I guess the moral is that the undergraduate experience can vary enormously based on the school, the particular program, and just dumb luck with regard to what professors you end up with.
I’ve been to a party at the home of Nobel laureate. I don’t think the catering included PBJs, though.
I’m not sure that that’s quite the best approach for brand-new undergrads just out of high school. There’s a lot of equipment that you wouldn’t even know what it was without explanation, a lot more that you might know what it was but with no idea how to use it, and a lot of really cool experiments that I wouldn’t expect undergrads to think of to do. My favorite was using an ordinary machinist’s ruler marked in millimeters to measure the wavelength of a laser to within a nanometer: All you really need for that is the ruler, the laser, some paper, a pencil, and tape, but I wouldn’t expect very many people to figure that one out from scratch.

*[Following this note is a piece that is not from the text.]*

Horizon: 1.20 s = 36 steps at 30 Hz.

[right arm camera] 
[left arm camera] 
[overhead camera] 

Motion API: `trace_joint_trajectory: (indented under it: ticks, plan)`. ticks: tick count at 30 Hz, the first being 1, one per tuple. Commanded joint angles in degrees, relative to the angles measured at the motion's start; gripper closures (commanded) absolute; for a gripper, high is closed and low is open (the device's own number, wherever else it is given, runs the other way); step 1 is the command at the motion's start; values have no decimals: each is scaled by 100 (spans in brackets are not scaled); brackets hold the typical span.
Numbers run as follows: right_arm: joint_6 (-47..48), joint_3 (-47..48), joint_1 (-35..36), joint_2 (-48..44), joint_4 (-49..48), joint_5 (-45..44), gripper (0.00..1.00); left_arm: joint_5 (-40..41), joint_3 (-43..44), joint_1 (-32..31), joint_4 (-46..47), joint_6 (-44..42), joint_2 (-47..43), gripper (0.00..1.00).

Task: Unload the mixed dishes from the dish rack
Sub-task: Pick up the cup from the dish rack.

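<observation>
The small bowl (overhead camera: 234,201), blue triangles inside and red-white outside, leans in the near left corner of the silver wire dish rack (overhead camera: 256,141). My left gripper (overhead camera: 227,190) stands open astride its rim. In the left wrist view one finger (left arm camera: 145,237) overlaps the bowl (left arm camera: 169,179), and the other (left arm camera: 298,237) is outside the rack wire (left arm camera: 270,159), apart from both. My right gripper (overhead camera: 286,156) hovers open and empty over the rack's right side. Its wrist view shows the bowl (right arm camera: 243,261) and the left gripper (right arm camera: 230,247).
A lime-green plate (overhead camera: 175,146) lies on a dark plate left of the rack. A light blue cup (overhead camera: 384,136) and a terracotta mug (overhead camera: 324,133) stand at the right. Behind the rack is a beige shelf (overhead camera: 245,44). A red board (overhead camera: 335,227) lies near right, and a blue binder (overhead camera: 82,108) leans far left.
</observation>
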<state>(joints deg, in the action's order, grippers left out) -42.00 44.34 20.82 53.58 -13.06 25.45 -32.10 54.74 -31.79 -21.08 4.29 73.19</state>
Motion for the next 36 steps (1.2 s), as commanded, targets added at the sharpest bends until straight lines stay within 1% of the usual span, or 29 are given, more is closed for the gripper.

That could be a worst-case scenario, but it wasn’t in the case I’m describing. IIRC, this was basic Newtonian physics, in a lab that Newton himself would have loved to play in. There were no particle accelerators here. It was delightful because it was like kindergarten for grownups – here are a bunch of toys, play with them and show us what you’ve learned!

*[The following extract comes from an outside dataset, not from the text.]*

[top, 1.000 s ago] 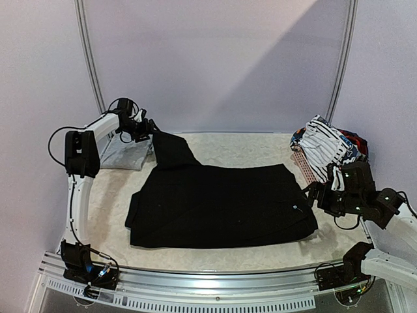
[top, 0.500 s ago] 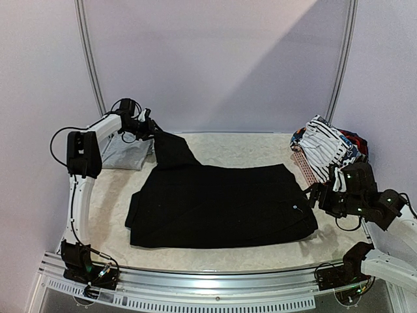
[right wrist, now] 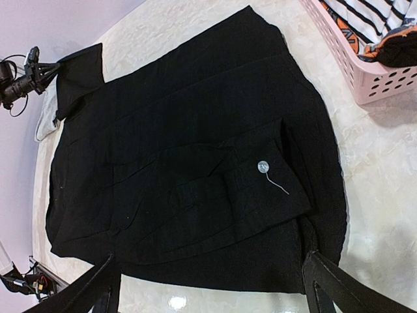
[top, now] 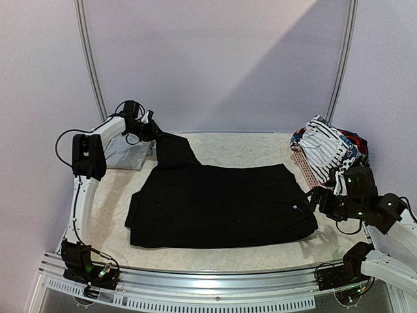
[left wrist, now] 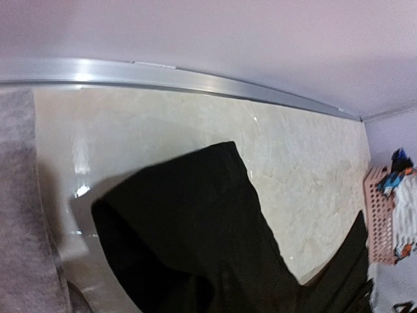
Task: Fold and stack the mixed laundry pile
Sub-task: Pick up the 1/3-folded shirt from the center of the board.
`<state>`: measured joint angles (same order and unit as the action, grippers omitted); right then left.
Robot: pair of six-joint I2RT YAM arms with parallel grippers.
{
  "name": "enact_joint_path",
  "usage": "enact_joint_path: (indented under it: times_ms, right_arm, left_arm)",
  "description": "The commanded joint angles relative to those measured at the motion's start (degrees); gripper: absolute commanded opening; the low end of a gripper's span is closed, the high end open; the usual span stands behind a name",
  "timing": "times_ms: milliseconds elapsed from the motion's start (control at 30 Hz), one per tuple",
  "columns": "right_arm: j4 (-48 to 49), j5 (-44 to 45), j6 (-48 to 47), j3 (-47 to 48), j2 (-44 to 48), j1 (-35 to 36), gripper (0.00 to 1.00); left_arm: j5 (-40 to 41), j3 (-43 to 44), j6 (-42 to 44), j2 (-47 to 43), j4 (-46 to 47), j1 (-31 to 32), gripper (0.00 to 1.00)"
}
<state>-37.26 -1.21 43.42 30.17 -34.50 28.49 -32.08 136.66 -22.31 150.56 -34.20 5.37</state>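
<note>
The large black trousers (top: pixel 221 202) lie spread flat on the middle of the table. One leg runs up to the far left, where my left gripper (top: pixel 152 130) is shut on its end and holds it raised. In the left wrist view the black cloth (left wrist: pixel 195 235) fills the bottom and hides my fingers. My right gripper (top: pixel 314 195) is open and empty just off the trousers' right edge. In the right wrist view its fingers (right wrist: pixel 332 287) spread wide over the waist, near a white button (right wrist: pixel 262 167). The white black-striped piece (top: pixel 329 147), with red and blue bits (top: pixel 355 140), lies heaped at the far right.
A pink perforated basket (top: pixel 303 166) holds the heap at the far right, and shows in the right wrist view (right wrist: pixel 345 59). A folded light grey garment (top: pixel 124 153) lies at the far left under my left arm. A metal rail and wall close the back.
My left gripper has shifted slightly right and farther back with the trouser leg. My right gripper has dropped back a little toward the near right.
</note>
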Motion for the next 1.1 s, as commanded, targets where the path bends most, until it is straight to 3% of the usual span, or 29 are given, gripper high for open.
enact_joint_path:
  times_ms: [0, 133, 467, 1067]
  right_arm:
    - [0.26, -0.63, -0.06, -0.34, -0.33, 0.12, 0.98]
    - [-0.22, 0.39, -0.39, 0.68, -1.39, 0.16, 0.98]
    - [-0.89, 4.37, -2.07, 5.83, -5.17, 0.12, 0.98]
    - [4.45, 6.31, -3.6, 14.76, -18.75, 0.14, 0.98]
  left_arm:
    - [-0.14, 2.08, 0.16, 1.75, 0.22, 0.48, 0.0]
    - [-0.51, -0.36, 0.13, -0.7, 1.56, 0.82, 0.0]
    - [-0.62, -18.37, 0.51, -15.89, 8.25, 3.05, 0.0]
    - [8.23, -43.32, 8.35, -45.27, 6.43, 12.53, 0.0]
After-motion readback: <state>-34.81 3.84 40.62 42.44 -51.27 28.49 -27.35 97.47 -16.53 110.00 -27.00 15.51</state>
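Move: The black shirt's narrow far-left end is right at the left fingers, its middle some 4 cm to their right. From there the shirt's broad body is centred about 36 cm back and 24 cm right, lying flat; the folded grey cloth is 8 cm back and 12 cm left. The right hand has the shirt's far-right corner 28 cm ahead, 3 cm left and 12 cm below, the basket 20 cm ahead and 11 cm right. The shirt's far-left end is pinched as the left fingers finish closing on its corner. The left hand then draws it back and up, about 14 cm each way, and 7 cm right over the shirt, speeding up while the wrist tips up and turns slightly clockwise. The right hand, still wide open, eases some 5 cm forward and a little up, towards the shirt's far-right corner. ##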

The only students who wouldn’t be delighted by that opportunity were those who were uninterested in the class and more interested in football and chasing girls, and those students were not in that program.
I know exactly what you mean. Nothing new about this - in the movie “Real Genius” the evil professor has a TV series called “Everything.”
It’s too bad you got misled. That was not my impression at all. I had a lot more access to faculty than the undergrads in the state school I went to for grad school did - and it was a very good school. It was pure numbers.
My senior year I took a grad level class in computer architecture, which changed my life, and led me to what I did my research on. We also got talks by Bob Noyce and Gordon Bell. To a class of about 30 tops.
A UCSB professor got a Nobel with two other guys for discovering OLEDs. He started a company which was bought by Dupont and hired me. He wasn’t around much at that point but I did very briefly meet him.
When I wanted to talk to The Professor (job titles are different here), I never got past the secretary. I think the professor would have been glad to talk to me, but his secretary was a self-important git who saw it as her job to increase his value by scarcity.
Now you know who the important person in the department was. A friend of mine at MIT was officially majoring in math, but he was awful at it, and was failing everything. He wanted to go into polsci. The secretary of the Math department did a deal where they passed him on the proviso that he never take another math class.
He became a lawyer, a high power one.
I saw MInsky right after my car got stolen, and the secretary in the AI Lab asked how she could get her car stolen too. Maybe that helped. (In Cambridge getting your car stolen was pretty easy.)